The most popular metals:

In [None]:
plt.figure(figsize = (10, 6))
all_metals = [metal for rows in cartier['metals'].str.split(', ') for metal in rows]
metals = sns.countplot(all_metals, palette = 'magma_r')
metals.set_xlabel('Metal')
metals.set_ylabel('Jewelry count')

White gold is used more often than other metals. Also price distribution for white gold jewelry is higher. From the other hand platinum is not so popular in Cartier boutique, but there are both cheap and expensive platinum jewelry.

The most popular coatings:

In [None]:
all_coatings = [metal for rows in cartier[cartier['coatings'] != 'No']['coatings'].str.split(', ') for metal in rows]
coatings = sns.countplot(all_coatings, palette = 'magma_r')
coatings.set_xticklabels(coatings.get_xticklabels(), rotation=90)
coatings.set_xlabel('Coating')
coatings.set_ylabel('Jewelry count')

In [None]:
plt.figure(figsize = (10, 8))
price_metal = sns.swarmplot(y = 'coatings', x = 'price', data = cartier, palette = 'magma_r')
price_metal.set_xlabel('Price')
price_metal.set_ylabel('Coating')

Cartier uses coatings very rare, so there are only few items with coatings. Prices for jewelry with coating are mostly below 50k.

The most popular crystals (or minerals):

In [None]:
plt.figure(figsize = (12, 8))
all_crystals = [metal for rows in cartier[cartier['crystals'] != 'No']['crystals'].str.split(', ') for metal in rows]
crystals = sns.countplot(y = all_crystals, palette = 'Blues_r', order = pd.Series(all_crystals).value_counts().index, )
crystals.set_xticklabels(crystals.get_xticklabels(), rotation=90)
crystals.set_xlabel('Jewelry count')
crystals.set_ylabel('Crystals')

Cartier boutique definitely prefers diamonds!
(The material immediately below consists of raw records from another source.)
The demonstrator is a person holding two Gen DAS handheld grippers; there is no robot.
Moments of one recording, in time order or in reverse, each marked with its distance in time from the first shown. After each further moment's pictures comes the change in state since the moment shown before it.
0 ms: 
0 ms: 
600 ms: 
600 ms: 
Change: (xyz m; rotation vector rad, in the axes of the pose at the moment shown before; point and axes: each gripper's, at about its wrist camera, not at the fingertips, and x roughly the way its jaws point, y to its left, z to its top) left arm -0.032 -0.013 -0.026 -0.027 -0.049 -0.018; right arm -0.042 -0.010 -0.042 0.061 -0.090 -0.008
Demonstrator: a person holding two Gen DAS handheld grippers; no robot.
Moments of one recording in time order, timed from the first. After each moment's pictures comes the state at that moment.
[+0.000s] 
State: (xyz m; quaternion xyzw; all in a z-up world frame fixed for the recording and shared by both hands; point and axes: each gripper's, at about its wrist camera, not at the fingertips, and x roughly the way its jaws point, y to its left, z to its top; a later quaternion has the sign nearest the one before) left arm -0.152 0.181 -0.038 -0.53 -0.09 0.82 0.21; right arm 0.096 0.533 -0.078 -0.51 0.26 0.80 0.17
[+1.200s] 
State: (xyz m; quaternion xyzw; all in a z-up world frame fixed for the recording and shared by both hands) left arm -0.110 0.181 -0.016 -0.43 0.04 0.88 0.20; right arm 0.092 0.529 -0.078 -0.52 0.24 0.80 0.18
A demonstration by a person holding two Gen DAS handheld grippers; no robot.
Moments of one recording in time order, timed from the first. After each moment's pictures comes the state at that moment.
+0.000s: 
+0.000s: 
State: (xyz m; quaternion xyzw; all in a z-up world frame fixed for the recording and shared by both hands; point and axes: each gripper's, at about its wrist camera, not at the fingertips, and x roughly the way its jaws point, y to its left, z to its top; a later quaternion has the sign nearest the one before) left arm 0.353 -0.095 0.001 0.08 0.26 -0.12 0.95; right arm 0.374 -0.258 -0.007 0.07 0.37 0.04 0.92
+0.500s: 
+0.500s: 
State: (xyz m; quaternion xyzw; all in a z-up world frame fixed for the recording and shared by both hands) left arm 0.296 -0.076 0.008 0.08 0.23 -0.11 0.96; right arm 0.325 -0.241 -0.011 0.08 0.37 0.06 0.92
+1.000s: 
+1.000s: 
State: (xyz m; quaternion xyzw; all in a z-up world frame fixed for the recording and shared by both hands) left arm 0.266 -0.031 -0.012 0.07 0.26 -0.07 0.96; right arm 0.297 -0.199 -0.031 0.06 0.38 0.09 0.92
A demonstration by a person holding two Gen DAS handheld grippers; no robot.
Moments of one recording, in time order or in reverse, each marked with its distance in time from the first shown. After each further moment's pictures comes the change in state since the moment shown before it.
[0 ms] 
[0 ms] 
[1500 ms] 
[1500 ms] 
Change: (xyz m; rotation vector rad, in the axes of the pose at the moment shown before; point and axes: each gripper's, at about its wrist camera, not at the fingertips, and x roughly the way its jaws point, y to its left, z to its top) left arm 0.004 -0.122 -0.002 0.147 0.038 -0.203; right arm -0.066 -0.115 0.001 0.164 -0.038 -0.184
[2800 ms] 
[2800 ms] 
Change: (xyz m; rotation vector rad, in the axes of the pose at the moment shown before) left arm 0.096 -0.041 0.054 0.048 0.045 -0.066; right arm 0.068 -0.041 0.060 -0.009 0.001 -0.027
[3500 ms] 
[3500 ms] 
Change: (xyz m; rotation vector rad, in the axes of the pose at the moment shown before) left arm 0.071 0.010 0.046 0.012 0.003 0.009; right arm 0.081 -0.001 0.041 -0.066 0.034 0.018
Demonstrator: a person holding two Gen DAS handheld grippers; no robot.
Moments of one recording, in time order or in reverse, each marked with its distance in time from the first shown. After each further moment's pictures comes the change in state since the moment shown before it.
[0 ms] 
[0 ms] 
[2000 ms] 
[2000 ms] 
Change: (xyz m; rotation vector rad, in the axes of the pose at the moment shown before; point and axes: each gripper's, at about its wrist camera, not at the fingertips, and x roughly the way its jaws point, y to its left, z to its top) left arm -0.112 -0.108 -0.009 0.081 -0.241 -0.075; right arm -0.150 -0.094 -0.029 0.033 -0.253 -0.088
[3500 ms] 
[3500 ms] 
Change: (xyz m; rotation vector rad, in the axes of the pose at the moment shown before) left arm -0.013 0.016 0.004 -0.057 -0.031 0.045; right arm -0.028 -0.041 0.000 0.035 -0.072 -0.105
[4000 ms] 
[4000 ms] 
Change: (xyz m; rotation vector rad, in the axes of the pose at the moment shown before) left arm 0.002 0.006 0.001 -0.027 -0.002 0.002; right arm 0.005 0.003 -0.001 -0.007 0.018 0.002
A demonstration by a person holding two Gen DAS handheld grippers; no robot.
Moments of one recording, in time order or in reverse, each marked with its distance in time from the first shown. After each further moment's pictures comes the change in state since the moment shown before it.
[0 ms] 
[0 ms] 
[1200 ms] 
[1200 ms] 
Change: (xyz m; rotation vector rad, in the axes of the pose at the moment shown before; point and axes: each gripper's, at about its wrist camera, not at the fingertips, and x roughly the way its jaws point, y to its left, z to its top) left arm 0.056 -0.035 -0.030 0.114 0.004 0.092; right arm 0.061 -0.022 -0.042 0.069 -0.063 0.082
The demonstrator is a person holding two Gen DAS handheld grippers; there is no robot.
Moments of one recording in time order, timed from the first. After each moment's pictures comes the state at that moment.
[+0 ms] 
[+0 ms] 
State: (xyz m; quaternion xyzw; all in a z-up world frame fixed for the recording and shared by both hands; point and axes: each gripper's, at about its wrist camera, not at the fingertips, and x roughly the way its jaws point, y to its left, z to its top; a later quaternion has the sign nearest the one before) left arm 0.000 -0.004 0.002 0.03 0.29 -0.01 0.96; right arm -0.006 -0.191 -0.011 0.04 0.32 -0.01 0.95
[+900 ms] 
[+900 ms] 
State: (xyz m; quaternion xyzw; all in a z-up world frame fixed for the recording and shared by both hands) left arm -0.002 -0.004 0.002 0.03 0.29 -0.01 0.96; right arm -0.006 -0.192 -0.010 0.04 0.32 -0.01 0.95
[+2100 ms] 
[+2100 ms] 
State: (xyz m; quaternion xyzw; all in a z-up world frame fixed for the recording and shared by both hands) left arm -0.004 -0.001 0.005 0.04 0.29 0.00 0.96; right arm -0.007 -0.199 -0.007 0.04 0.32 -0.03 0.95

Some of popular words in Cartier collections and jewelry titles:

In [None]:
from wordcloud import WordCloud, STOPWORDS

# Setting stopwords
stopwords_names = set(STOPWORDS)
stopwords_names.update(['ring', 'Ring', 'bracelet', 'Bracelet', 'necklace', 'Necklace', 'earrings', 'Earrings', 'de', 'Cartier'])

# Creating words list for names
words_in_title = [word for rows in cartier['title'].str.split() for word in rows if word not in stopwords_names]
words = " ".join(word for word in words_in_title)

In [None]:
# Creating a cloud with words from names:
plt.figure(figsize = (10,6))
wordcloud = WordCloud(max_words=30, background_color="white", colormap = 'tab20b').generate(words)
plt.imshow(wordcloud, interpolation='bilinear')
plt.axis("off")
plt.show()

### End

Thank you for reviewing!